§ ABOUT THIS EXERCISE:
Reproduce the entries exactly. Omit none of them.

# # #

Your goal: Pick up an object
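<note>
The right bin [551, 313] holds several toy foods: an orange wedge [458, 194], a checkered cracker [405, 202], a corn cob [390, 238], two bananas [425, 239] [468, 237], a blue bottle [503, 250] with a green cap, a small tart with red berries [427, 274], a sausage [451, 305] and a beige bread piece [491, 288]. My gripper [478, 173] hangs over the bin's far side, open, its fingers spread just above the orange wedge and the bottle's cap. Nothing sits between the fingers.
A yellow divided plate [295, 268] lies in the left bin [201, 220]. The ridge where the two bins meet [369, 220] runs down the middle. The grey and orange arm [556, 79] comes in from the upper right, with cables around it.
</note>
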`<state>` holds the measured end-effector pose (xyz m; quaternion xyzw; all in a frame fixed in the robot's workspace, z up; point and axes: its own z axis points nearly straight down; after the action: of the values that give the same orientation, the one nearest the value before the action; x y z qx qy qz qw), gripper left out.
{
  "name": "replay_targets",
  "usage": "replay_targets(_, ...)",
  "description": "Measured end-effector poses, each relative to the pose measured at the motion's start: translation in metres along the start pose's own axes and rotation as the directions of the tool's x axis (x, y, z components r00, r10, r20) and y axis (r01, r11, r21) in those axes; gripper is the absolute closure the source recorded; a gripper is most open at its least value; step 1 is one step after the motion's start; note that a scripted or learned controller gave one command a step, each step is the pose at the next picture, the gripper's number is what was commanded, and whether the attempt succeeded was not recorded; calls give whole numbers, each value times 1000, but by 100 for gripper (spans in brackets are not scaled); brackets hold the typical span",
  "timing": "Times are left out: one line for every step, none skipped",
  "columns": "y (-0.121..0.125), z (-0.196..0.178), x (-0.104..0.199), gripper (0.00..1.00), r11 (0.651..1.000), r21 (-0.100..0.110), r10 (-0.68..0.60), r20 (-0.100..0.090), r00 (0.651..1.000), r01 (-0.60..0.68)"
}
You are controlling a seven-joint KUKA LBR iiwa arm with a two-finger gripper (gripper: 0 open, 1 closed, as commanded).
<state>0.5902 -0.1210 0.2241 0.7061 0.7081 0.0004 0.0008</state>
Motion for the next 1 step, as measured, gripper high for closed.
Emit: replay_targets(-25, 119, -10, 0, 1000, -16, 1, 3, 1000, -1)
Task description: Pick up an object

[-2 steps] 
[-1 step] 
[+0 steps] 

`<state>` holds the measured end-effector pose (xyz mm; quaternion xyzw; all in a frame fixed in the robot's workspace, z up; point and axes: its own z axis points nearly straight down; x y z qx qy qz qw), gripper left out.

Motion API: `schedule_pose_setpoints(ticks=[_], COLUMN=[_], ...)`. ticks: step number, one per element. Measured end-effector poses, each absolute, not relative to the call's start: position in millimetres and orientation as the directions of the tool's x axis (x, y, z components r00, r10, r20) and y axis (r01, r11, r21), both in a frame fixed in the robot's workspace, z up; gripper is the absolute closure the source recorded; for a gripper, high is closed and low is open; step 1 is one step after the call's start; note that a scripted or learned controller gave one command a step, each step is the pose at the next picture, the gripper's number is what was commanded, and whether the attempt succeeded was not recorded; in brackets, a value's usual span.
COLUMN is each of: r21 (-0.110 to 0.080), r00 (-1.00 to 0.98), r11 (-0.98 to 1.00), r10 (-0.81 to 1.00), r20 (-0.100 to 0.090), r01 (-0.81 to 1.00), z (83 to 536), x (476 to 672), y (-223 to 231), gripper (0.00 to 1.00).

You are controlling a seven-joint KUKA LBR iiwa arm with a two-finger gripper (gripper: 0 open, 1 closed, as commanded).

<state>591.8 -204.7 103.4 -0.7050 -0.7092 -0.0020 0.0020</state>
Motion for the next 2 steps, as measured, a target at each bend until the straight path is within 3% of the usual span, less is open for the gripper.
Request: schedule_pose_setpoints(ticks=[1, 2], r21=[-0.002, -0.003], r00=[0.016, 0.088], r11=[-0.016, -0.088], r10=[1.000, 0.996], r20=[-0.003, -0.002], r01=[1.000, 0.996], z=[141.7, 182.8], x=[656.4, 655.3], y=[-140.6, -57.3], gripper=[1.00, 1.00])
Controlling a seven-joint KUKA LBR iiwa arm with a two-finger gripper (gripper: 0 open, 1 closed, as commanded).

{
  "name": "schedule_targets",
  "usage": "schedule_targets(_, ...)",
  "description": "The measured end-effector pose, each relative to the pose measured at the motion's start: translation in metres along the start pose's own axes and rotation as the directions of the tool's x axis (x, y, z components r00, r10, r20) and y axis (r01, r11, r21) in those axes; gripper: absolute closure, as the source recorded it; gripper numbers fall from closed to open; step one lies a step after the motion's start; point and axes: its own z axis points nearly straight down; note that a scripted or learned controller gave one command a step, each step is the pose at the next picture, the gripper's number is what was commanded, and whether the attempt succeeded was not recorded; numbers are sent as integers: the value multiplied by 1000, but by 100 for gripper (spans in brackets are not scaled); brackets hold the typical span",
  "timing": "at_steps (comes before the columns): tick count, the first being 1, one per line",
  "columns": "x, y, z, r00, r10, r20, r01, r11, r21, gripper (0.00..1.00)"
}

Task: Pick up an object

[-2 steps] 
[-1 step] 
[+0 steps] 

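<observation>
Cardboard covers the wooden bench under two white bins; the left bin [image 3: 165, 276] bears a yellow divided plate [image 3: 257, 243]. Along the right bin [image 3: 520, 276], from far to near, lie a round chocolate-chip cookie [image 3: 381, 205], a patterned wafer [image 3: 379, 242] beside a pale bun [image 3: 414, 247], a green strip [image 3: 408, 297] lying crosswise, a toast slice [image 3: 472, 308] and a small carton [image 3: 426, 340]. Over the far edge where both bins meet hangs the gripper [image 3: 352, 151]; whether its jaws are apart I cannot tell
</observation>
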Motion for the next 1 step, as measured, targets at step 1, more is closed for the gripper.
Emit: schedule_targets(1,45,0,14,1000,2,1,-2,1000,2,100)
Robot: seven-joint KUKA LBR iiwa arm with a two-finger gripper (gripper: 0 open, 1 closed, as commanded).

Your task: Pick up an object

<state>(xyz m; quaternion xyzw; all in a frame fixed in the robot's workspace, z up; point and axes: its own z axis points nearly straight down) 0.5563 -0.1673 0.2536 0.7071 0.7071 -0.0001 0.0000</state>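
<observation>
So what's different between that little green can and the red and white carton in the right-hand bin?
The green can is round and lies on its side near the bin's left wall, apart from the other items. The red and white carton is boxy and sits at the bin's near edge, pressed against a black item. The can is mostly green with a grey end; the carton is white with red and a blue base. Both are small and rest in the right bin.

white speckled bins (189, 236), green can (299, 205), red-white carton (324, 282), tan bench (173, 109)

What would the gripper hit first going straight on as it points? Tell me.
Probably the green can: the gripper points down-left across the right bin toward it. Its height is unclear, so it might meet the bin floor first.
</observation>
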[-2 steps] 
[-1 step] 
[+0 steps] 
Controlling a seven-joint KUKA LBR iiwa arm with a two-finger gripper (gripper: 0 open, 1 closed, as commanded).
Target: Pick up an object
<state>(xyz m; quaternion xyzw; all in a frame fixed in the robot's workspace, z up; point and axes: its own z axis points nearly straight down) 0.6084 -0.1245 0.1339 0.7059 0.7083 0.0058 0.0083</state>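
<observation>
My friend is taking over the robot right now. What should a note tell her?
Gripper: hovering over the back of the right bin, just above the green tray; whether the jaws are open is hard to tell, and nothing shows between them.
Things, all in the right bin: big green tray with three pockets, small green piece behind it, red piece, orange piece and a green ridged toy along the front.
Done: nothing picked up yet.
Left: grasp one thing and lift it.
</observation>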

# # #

§ RESULT OF THIS EXERCISE:
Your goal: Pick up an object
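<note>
The right bin [551, 313] holds several toy foods: an orange wedge [458, 194], a checkered cracker [405, 202], a corn cob [390, 238], two bananas [425, 239] [468, 237], a blue bottle [503, 250] with a green cap, a small tart with red berries [427, 274], a sausage [451, 305] and a beige bread piece [491, 288]. My gripper [478, 173] hangs over the bin's far side, open, its fingers spread just above the orange wedge and the bottle's cap. Nothing sits between the fingers.
A yellow divided plate [295, 268] lies in the left bin [201, 220]. The ridge where the two bins meet [369, 220] runs down the middle. The grey and orange arm [556, 79] comes in from the upper right, with cables around it.
</note>
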`<state>` holds the measured end-effector pose (xyz m; quaternion xyzw; all in a frame fixed in the robot's workspace, z up; point and axes: its own z axis points nearly straight down; after the action: of the values that give the same orientation, the one nearest the value before the action; x y z qx qy qz qw), gripper left out.
{
  "name": "replay_targets",
  "usage": "replay_targets(_, ...)",
  "description": "Measured end-effector poses, each relative to the pose measured at the motion's start: translation in metres along the start pose's own axes and rotation as the directions of the tool's x axis (x, y, z components r00, r10, r20) and y axis (r01, r11, r21) in those axes; gripper is the absolute closure the source recorded; a gripper is most open at its least value; step 1 is one step after the motion's start; note that a scripted or learned controller gave one command a step, each step is the pose at the next picture, the gripper's number is what was commanded, and whether the attempt succeeded was not recorded; calls give whole numbers, each value times 1000, but by 100 for gripper (spans in brackets are not scaled); brackets hold the typical span",
  "timing": "Times are left out: one line for every step, none skipped",
  "columns": "y (-0.121..0.125), z (-0.196..0.178), x (-0.104..0.199), gripper (0.00..1.00), r11 (0.651..1.000), r21 (-0.100..0.110), r10 (-0.68..0.60), r20 (-0.100..0.090), r00 (0.651..1.000), r01 (-0.60..0.68)"
}
You are controlling a seven-joint KUKA LBR iiwa arm with a two-finger gripper (gripper: 0 open, 1 closed, as commanded).
<state>0.5902 -0.1210 0.2241 0.7061 0.7081 0.0004 0.0008</state>
Motion for the next 1 step, as measured, gripper high for closed.
Emit: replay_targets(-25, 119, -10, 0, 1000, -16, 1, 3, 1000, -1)
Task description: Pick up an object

[-2 steps] 
[-1 step] 
[+0 steps] 

`<state>` holds the measured end-effector pose (xyz mm; quaternion xyzw; all in a frame fixed in the robot's workspace, z up; point and axes: its own z axis points nearly straight down; x y z qx qy qz qw), gripper left out.

Motion API: `schedule_pose_setpoints(ticks=[_], COLUMN=[_], ...)`. ticks: step number, one per element. Measured end-effector poses, each absolute, not relative to the call's start: position in millimetres and orientation as the directions of the tool's x axis (x, y, z components r00, r10, r20) and y axis (r01, r11, r21), both in a frame fixed in the robot's workspace, z up; gripper is the absolute closure the source recorded; for a gripper, high is closed and low is open; step 1 is one step after the call's start; note that a scripted or learned controller gave one command a step, each step is the pose at the next picture, the gripper's number is what was commanded, and whether the attempt succeeded was not recorded; in brackets, a value's usual span.
COLUMN is each of: r21 (-0.110 to 0.080), r00 (-1.00 to 0.98), r11 (-0.98 to 1.00), r10 (-0.81 to 1.00), r20 (-0.100 to 0.090), r01 (-0.81 to 1.00), z (83 to 536), x (476 to 672), y (-223 to 231), gripper (0.00 to 1.00).

You are controlling a seven-joint KUKA LBR iiwa arm with a two-finger gripper (gripper: 0 open, 1 closed, as commanded).

<state>591.8 -204.7 103.4 -0.7050 -0.7092 -0.0020 0.0020</state>
Motion for the next 2 steps, as measured, a target at each bend until the straight path is within 3% of the usual span, less is open for the gripper.
Request: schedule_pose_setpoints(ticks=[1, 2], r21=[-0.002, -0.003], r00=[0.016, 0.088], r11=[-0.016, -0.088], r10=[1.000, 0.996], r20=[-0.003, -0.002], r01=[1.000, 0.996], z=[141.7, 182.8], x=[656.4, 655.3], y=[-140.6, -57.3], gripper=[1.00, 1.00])
Controlling a seven-joint KUKA LBR iiwa arm with a two-finger gripper (gripper: 0 open, 1 closed, as commanded).

{
  "name": "schedule_targets",
  "usage": "schedule_targets(_, ...)",
  "description": "The measured end-effector pose, each relative to the pose measured at the motion's start: translation in metres along the start pose's own axes and rotation as the directions of the tool's x axis (x, y, z components r00, r10, r20) and y axis (r01, r11, r21) in those axes; gripper: absolute closure, as the source recorded it; gripper numbers fall from closed to open; step one lies a step after the motion's start; point and axes: its own z axis points nearly straight down; note that a scripted or learned controller gave one command a step, each step is the pose at the next picture, the gripper's number is what was commanded, and whether the attempt succeeded was not recorded; numbers are sent as integers: the value multiplied by 1000, but by 100 for gripper (spans in brackets are not scaled); brackets hold the typical span",
  "timing": "at_steps (comes before the columns): tick count, the first being 1, one per line",
  "columns": "x, y, z, r00, r10, r20, r01, r11, r21, gripper (0.00..1.00)"
}

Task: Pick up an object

[-2 steps] 
[-1 step] 
[+0 steps] 

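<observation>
Cardboard covers the wooden bench under two white bins; the left bin [image 3: 165, 276] bears a yellow divided plate [image 3: 257, 243]. Along the right bin [image 3: 520, 276], from far to near, lie a round chocolate-chip cookie [image 3: 381, 205], a patterned wafer [image 3: 379, 242] beside a pale bun [image 3: 414, 247], a green strip [image 3: 408, 297] lying crosswise, a toast slice [image 3: 472, 308] and a small carton [image 3: 426, 340]. Over the far edge where both bins meet hangs the gripper [image 3: 352, 151]; whether its jaws are apart I cannot tell
</observation>
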Motion for the next 1 step, as measured, targets at step 1, more is closed for the gripper.
Emit: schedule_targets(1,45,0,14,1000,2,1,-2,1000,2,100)
Robot: seven-joint KUKA LBR iiwa arm with a two-finger gripper (gripper: 0 open, 1 closed, as commanded).

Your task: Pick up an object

<state>(xyz m; quaternion xyzw; all in a frame fixed in the robot's workspace, z up; point and axes: its own z axis points nearly straight down) 0.5563 -0.1673 0.2536 0.7071 0.7071 -0.0001 0.0000</state>
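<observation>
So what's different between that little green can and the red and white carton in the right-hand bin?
The green can is round and lies on its side near the bin's left wall, apart from the other items. The red and white carton is boxy and sits at the bin's near edge, pressed against a black item. The can is mostly green with a grey end; the carton is white with red and a blue base. Both are small and rest in the right bin.

white speckled bins (189, 236), green can (299, 205), red-white carton (324, 282), tan bench (173, 109)

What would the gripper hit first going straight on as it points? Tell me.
Probably the green can: the gripper points down-left across the right bin toward it. Its height is unclear, so it might meet the bin floor first.
</observation>
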[-2 steps] 
[-1 step] 
[+0 steps] 
Controlling a seven-joint KUKA LBR iiwa arm with a two-finger gripper (gripper: 0 open, 1 closed, as commanded).
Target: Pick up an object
<state>(xyz m; quaternion xyzw; all in a frame fixed in the robot's workspace, z up; point and axes: its own z axis points nearly straight down) 0.6084 -0.1245 0.1339 0.7059 0.7083 0.0058 0.0083</state>
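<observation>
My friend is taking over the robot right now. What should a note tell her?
Gripper: hovering over the back of the right bin, just above the green tray; whether the jaws are open is hard to tell, and nothing shows between them.
Things, all in the right bin: big green tray with three pockets, small green piece behind it, red piece, orange piece and a green ridged toy along the front.
Done: nothing picked up yet.
Left: grasp one thing and lift it.
</observation>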

This exercise has no more to it.